A modular new media portfolio.
February 7, 2010 12:46 PM   Subscribe

I've decided to finally get create a portfolio modular enough so that I'll be able to reuse parts of it for at least a year or so. But how ought I go about this so as not to waste time.

I'm an artist who works with web, sound, photography, video and text. 2010 is the year where I'm getting my stuff together and I'm applying for shows, grants, stipends and AIR programs. And for each program, I'm finding myself throwing a new portfolio together, and it's getting to the point where I realise that 50 hours spent on coming up with a sustainable, long-term solution to the portfolio would save me a ton of work and aggravation, so I'm casting about the best way of doing this.

I'd like the end product to be a system whereby I'd be able to specify (for example) to use the short-text English version of three selected art pieces, and have a pdf output, ready for either print or email, with a table of content and an introductory cover letter. (which would be specific to that particular output)

I guess I could bite the bullet and do this in LaTex; Being able to markup different versions of the project descriptions (I'd need them in Swedish as well as in English) would be useful, but I wonder if there isn't a neater DB solution for this, which isn't as thick with the ugly.

The brute force way of doing this would be do do finished, separate designs of each project description in InDesign or somesuch, and then just join whatever PDFs I need into a finished document. Doing global changes to the layout would be impossible though, as would proper page numbering and a TOC which takes the cover letter into account.

So maybe FileMaker or another such app would do? An added bonus would be if I could export for web, either into straight html or integrated with MySql or a CMS front end. (I'm using Wordpress)

Perfection is indeed the enemy of good, so as things stand I just want to get this done. Please advise.
posted by monocultured to Media & Arts (5 answers total) 8 users marked this as a favorite
Interesting. There don't seem to be a ton of great solutions for this, but one hack that'd fit most of your spec would be to do them all on a HTML page and then narrow down by tag, and restyle / show and hide parts of descriptions with CSS? And then use print to pdf to generate PDF output?

(note that LaTeX is great for formulas and certain types of output, but the HTML it produces is 2000-quality, and including & styling images seems like a total hack.
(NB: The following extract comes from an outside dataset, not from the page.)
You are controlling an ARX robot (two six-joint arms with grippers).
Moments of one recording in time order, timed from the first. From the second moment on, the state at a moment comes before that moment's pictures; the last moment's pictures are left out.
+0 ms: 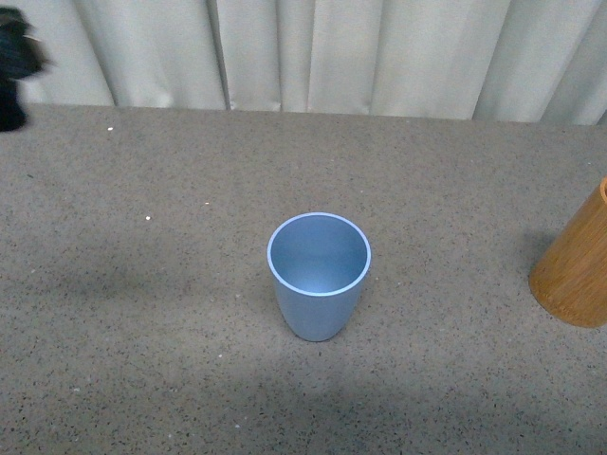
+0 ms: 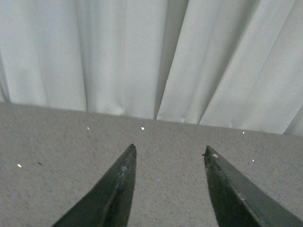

Don't even think about multimedia in LaTeX)
posted by tmcw at 1:41 PM on February 7, 2010

Response by poster: Yep, doing the markup in HTML and then having a style sheet for output would work, but it's still not a very elegant solution. Page numbering wouldn't work, for one, nor would I be able to prefix the portfolio with a separate letter easily. Or am I missing a dead simple way of doing it in html with some js "layout for print" libraries?

I'd much rather work with markup which doesn't interfere with writing the stuff, so no inline tags would be a bonus for legibility. (Reading a text in a css-formatted browser while writing in an editor is one more step towards not being arsed to do it…)

On the upside, it would be easy to migrate such a db into any other format…
posted by monocultured at 2:50 PM on February 7, 2010

I do this in InDesign.

The trick is to create a separate InDesign document for each of your projects/clients, then create a book (File > New > Book). You can add whatever projects make sense, and the page numbers and TOC will automatically update (as long as you've set things up correctly). Adding/subtracting "chapters" is trivially easy, and you can export to PDF from the book menu at any time.

For bonus points, you can create a separate document just for page headers and footers, and import that doc as a link in your master pages. That way you can change those just once and have your entire book's headers and footers updated.

Just make sure and plan ahead for this sort of modularity, and play around with a couple of chapters before converting your whole portfolio to this format till you get the hang of it.
posted by nadise at 3:12 PM on February 7, 2010 [1 favorite]

Response by poster: Nadise, I didn't know you could dynamically update headers in a book with imported files, that would simplify the process. Thanks.

It's still not quite there though; If I want to change data in one project description (For example, an old art work is exhibited in a new venue, which I'd like to add to the description) I'd have to go through four versions (Swedish short, long, English short, long) of the document to get it done. (Or I could maybe nest books within books, but that would become unwieldy in a hurry)

Have you had any experience using Data Merge with InDesign? It seems to accept different kinds of data and might just work (As in, I'd only have to add another row to a "showed" column. Opinions on that?
posted by monocultured at 3:36 PM on February 7, 2010

If you use latex, you can manage things using version control software like git, i.e. merge this change from that that past portfolio into the portfolio being created. I've found that latex and git are pretty effective for writing letters that have similar constraints, but not so similar as to be systematizable. You might achieve the same effects with InDesign plus Version Cue, but I've never used Version Cue.